Not even sure what a CVI Values are. So, I would say no. The dealer just did a test drive. (We paid $130 for the diagnoses, which will go towards the repair, if we have them to do it.) I was going to have Aamco give the free inspection, but they want us to leave our van. (Which I'm not going to do.) I even asked them for an appointment time, and they don't do that. So, Aamco is out of the question.
 
CVI = Clutch Volume Index, it is a measure of time delay between control unit energizing the solenoid and the clutch engaging (change in input/output speed/ratio) which is calculated internally by TCM to compensate for wear.
It's not a guarantee, but is usually a decent measurement of how worn the friction surfaces are (though it would not account for any hydraulic problems, if any exist)...
 
Discussion starter · #18 ·
CVI = Clutch Volume Index, it is a measure of time delay between control unit energizing the solenoid and the clutch engaging (change in input/output speed/ratio) which is calculated internally by TCM to compensate for wear.
It's not a guarantee, but is usually a decent measurement of how worn the friction surfaces are (though it would not account for any hydraulic problems, if any exist)...
i just learned something, Thanks. I'll make sure to ask about that.
 
Discussion starter · #19 ·
I'm sure that Creader would read the TCM, but you can spend quite a bit less on this one, which will do that as well.

http://www.amazon.com/Launch-Creade...er/dp/B00EN7JOQC/ref=sr_1_1?ie=UTF8&qid=1453865542&sr=8-1&keywords=creader+vii+

I don't know how many "extras" the more expensive one has, but I can tell you for certain the VII+ reads TCM codes and CVIs like a champ. I bought one of these a couple years ago when searching for my daughter's van. A very nice tool for that purpose, plus it has similar functionality for every vehicle in your family.

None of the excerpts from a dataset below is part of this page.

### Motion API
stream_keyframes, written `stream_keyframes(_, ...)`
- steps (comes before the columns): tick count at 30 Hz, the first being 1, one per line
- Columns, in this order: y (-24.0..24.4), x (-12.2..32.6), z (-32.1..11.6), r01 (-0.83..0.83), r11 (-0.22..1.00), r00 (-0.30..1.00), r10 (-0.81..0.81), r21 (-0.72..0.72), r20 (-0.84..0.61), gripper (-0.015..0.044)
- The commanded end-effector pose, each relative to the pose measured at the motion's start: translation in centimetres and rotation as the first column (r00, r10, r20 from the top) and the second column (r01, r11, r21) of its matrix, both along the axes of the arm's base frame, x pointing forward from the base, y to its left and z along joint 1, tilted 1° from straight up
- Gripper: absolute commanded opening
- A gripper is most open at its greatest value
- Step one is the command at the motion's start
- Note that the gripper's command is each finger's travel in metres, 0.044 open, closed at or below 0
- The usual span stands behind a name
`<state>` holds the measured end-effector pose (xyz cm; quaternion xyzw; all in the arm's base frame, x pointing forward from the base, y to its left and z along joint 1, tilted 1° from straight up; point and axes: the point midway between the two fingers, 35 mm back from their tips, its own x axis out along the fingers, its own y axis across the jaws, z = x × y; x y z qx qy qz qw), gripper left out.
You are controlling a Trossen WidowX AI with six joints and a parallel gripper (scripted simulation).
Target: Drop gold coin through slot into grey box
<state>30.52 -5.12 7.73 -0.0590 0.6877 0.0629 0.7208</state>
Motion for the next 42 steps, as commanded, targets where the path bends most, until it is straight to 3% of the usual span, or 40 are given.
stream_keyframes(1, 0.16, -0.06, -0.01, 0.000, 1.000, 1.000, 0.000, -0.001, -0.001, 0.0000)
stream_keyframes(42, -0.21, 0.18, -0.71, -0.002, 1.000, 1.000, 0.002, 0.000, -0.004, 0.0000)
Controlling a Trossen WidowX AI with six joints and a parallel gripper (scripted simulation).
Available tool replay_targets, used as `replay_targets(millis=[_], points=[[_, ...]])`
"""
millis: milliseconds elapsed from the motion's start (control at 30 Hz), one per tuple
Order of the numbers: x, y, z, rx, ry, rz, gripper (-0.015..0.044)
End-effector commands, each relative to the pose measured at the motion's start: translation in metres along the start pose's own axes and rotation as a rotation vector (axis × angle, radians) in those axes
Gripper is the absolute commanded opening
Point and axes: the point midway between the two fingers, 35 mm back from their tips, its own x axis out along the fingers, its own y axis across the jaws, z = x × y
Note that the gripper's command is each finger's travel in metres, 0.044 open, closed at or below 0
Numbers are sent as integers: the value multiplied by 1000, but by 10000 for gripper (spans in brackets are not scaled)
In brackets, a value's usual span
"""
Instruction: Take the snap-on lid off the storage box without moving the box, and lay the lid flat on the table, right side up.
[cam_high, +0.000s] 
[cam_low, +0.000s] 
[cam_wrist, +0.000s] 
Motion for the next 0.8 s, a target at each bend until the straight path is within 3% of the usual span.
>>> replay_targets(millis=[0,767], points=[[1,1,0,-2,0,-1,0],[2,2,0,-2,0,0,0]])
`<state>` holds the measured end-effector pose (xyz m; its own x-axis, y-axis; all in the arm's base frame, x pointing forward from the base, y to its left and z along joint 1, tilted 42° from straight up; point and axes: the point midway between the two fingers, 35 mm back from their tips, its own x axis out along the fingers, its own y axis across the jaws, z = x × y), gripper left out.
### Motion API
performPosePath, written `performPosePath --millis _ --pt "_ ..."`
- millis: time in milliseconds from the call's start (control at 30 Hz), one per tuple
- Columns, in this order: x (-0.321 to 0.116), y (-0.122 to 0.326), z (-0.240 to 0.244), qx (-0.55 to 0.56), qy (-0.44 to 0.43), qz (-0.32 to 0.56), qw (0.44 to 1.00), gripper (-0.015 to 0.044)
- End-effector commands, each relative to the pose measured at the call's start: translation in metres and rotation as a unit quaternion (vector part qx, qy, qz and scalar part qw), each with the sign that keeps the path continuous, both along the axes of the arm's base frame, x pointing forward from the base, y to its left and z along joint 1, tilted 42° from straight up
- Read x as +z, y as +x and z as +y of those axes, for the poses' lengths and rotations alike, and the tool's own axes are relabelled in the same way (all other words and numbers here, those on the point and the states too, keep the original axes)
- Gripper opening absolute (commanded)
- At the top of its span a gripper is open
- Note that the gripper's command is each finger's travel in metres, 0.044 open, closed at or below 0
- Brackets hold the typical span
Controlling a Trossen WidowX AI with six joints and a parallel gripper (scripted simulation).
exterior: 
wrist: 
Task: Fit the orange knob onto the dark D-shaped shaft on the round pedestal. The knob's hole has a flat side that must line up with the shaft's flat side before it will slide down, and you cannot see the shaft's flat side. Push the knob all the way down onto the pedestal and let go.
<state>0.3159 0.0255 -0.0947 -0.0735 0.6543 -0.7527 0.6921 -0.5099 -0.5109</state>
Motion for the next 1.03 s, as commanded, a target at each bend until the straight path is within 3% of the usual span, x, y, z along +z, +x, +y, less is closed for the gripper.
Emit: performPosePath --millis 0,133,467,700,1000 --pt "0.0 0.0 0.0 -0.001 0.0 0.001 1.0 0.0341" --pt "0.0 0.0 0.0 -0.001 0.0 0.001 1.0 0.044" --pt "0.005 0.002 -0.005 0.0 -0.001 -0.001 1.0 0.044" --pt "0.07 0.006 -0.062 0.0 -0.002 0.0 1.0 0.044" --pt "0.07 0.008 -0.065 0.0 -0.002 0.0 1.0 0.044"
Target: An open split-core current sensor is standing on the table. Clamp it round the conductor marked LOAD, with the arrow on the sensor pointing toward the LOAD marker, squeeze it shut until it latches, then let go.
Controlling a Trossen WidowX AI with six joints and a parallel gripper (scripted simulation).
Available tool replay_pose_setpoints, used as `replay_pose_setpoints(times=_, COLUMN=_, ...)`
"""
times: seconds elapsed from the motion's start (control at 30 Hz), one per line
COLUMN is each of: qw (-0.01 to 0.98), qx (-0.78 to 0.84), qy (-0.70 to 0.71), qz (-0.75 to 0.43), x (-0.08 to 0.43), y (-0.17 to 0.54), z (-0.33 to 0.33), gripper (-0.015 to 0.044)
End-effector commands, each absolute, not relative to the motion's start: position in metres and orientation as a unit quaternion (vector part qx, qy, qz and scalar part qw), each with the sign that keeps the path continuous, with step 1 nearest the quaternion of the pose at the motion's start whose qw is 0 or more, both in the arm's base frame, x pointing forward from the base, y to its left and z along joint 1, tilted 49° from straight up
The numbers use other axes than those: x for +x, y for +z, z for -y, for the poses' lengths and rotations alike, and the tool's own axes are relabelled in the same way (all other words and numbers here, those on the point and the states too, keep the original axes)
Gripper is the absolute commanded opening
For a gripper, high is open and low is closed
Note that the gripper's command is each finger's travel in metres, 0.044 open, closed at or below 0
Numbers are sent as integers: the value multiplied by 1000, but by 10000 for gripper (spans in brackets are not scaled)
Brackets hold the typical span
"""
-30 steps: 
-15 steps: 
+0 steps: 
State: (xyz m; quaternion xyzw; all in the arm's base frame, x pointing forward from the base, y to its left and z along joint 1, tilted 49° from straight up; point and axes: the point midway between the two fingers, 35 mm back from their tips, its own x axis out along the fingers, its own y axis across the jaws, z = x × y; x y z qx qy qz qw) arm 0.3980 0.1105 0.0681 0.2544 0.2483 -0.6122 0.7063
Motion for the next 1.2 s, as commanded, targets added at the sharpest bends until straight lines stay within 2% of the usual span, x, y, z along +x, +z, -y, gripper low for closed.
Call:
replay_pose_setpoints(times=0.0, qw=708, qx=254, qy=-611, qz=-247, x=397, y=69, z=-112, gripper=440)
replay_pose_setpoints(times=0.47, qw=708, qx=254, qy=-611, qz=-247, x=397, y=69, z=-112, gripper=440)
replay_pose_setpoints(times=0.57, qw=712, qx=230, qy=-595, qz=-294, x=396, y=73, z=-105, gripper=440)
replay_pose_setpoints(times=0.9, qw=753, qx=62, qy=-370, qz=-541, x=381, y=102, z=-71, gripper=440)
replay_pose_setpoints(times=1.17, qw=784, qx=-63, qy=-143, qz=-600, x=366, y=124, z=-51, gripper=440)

JMO, but I'd run from any shop that tells you to replace the tranny based on a test drive alone. Very unprofessional, by just doing what's easiest (and most profitable) for them. It's a virtual certainty that more than a few trannys get replaced by outfits like this one, in situations where a much simpler and less expensive resolution was available.

Have you investigated pulling a complete unit from a yard? You would need to find out if any shops (or indy mechanics) in your area would install one of those, and of course how much they would charge to do that job. It would likely be much less than the estimates you have so far, but almost certainly would come with no warranty.

Personally, I'd probably drive it for at least a while longer, and see what the future holds. However, that strategy my not be appropriate for your situation.